§ **Stored data**:
◆ ◆ ◆ ◆ ◆ ◆ ◆

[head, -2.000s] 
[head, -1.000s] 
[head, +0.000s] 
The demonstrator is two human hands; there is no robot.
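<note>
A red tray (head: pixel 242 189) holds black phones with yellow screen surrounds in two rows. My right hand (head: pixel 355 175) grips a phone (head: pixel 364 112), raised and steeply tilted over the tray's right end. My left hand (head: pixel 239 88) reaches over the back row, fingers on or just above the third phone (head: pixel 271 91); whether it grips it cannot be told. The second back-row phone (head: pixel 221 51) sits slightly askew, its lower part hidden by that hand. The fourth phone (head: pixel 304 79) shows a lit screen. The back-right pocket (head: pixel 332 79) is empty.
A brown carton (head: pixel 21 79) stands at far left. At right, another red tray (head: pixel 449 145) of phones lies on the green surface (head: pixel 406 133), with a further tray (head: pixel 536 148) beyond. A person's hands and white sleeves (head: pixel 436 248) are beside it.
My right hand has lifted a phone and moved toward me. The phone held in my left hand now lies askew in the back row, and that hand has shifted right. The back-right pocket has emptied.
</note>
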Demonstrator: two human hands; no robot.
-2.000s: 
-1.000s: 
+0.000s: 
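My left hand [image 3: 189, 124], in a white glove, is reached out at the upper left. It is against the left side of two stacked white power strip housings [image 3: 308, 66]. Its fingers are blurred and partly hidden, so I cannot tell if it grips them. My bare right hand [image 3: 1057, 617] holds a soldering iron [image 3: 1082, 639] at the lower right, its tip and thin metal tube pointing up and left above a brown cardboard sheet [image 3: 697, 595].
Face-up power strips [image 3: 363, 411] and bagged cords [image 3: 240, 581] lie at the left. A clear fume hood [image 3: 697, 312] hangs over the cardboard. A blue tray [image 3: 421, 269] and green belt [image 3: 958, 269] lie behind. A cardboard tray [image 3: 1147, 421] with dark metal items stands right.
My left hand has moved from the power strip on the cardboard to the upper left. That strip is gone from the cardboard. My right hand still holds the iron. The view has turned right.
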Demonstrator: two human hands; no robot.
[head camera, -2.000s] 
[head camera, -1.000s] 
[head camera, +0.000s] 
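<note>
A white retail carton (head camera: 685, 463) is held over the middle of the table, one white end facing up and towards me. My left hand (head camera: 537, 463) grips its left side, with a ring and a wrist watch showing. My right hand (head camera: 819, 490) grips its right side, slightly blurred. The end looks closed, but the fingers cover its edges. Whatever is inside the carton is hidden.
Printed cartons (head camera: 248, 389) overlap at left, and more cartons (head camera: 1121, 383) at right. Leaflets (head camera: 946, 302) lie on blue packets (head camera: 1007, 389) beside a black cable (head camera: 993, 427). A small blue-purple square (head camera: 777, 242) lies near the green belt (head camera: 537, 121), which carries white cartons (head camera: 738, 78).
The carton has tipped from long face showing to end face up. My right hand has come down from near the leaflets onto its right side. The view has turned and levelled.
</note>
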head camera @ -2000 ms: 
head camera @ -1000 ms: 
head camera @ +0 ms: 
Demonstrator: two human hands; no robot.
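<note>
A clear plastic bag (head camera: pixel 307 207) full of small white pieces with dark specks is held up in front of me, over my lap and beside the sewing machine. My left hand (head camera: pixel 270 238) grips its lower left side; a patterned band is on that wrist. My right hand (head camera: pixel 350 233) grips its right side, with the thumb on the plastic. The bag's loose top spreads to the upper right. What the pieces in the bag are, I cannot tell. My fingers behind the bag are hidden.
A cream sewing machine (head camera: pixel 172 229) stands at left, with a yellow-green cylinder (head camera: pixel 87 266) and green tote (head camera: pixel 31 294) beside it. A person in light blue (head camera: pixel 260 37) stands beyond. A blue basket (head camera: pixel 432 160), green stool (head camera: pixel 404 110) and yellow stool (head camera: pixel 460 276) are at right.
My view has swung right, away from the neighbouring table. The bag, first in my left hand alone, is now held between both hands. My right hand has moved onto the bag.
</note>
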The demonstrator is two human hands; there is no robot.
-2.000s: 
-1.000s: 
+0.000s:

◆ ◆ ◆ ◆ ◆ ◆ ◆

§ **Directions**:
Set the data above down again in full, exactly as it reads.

§ **Response below**:
[head, -2.000s] 
[head, -1.000s] 
[head, +0.000s] 
The demonstrator is two human hands; there is no robot.
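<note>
A red tray (head: pixel 242 189) holds black phones with yellow screen surrounds in two rows. My right hand (head: pixel 355 175) grips a phone (head: pixel 364 112), raised and steeply tilted over the tray's right end. My left hand (head: pixel 239 88) reaches over the back row, fingers on or just above the third phone (head: pixel 271 91); whether it grips it cannot be told. The second back-row phone (head: pixel 221 51) sits slightly askew, its lower part hidden by that hand. The fourth phone (head: pixel 304 79) shows a lit screen. The back-right pocket (head: pixel 332 79) is empty.
A brown carton (head: pixel 21 79) stands at far left. At right, another red tray (head: pixel 449 145) of phones lies on the green surface (head: pixel 406 133), with a further tray (head: pixel 536 148) beyond. A person's hands and white sleeves (head: pixel 436 248) are beside it.
My right hand has lifted a phone and moved toward me. The phone held in my left hand now lies askew in the back row, and that hand has shifted right. The back-right pocket has emptied.
</note>
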Demonstrator: two human hands; no robot.
-2.000s: 
-1.000s: 
+0.000s: 
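My left hand [image 3: 189, 124], in a white glove, is reached out at the upper left. It is against the left side of two stacked white power strip housings [image 3: 308, 66]. Its fingers are blurred and partly hidden, so I cannot tell if it grips them. My bare right hand [image 3: 1057, 617] holds a soldering iron [image 3: 1082, 639] at the lower right, its tip and thin metal tube pointing up and left above a brown cardboard sheet [image 3: 697, 595].
Face-up power strips [image 3: 363, 411] and bagged cords [image 3: 240, 581] lie at the left. A clear fume hood [image 3: 697, 312] hangs over the cardboard. A blue tray [image 3: 421, 269] and green belt [image 3: 958, 269] lie behind. A cardboard tray [image 3: 1147, 421] with dark metal items stands right.
My left hand has moved from the power strip on the cardboard to the upper left. That strip is gone from the cardboard. My right hand still holds the iron. The view has turned right.
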Demonstrator: two human hands; no robot.
[head camera, -2.000s] 
[head camera, -1.000s] 
[head camera, +0.000s] 
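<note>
A white retail carton (head camera: 685, 463) is held over the middle of the table, one white end facing up and towards me. My left hand (head camera: 537, 463) grips its left side, with a ring and a wrist watch showing. My right hand (head camera: 819, 490) grips its right side, slightly blurred. The end looks closed, but the fingers cover its edges. Whatever is inside the carton is hidden.
Printed cartons (head camera: 248, 389) overlap at left, and more cartons (head camera: 1121, 383) at right. Leaflets (head camera: 946, 302) lie on blue packets (head camera: 1007, 389) beside a black cable (head camera: 993, 427). A small blue-purple square (head camera: 777, 242) lies near the green belt (head camera: 537, 121), which carries white cartons (head camera: 738, 78).
The carton has tipped from long face showing to end face up. My right hand has come down from near the leaflets onto its right side. The view has turned and levelled.
</note>
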head camera @ -2000 ms: 
head camera @ -1000 ms: 
head camera @ +0 ms: 
Demonstrator: two human hands; no robot.
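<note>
A clear plastic bag (head camera: pixel 307 207) full of small white pieces with dark specks is held up in front of me, over my lap and beside the sewing machine. My left hand (head camera: pixel 270 238) grips its lower left side; a patterned band is on that wrist. My right hand (head camera: pixel 350 233) grips its right side, with the thumb on the plastic. The bag's loose top spreads to the upper right. What the pieces in the bag are, I cannot tell. My fingers behind the bag are hidden.
A cream sewing machine (head camera: pixel 172 229) stands at left, with a yellow-green cylinder (head camera: pixel 87 266) and green tote (head camera: pixel 31 294) beside it. A person in light blue (head camera: pixel 260 37) stands beyond. A blue basket (head camera: pixel 432 160), green stool (head camera: pixel 404 110) and yellow stool (head camera: pixel 460 276) are at right.
My view has swung right, away from the neighbouring table. The bag, first in my left hand alone, is now held between both hands. My right hand has moved onto the bag.
</note>
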The demonstrator is two human hands; there is no robot.
-2.000s: 
-1.000s: 
+0.000s:

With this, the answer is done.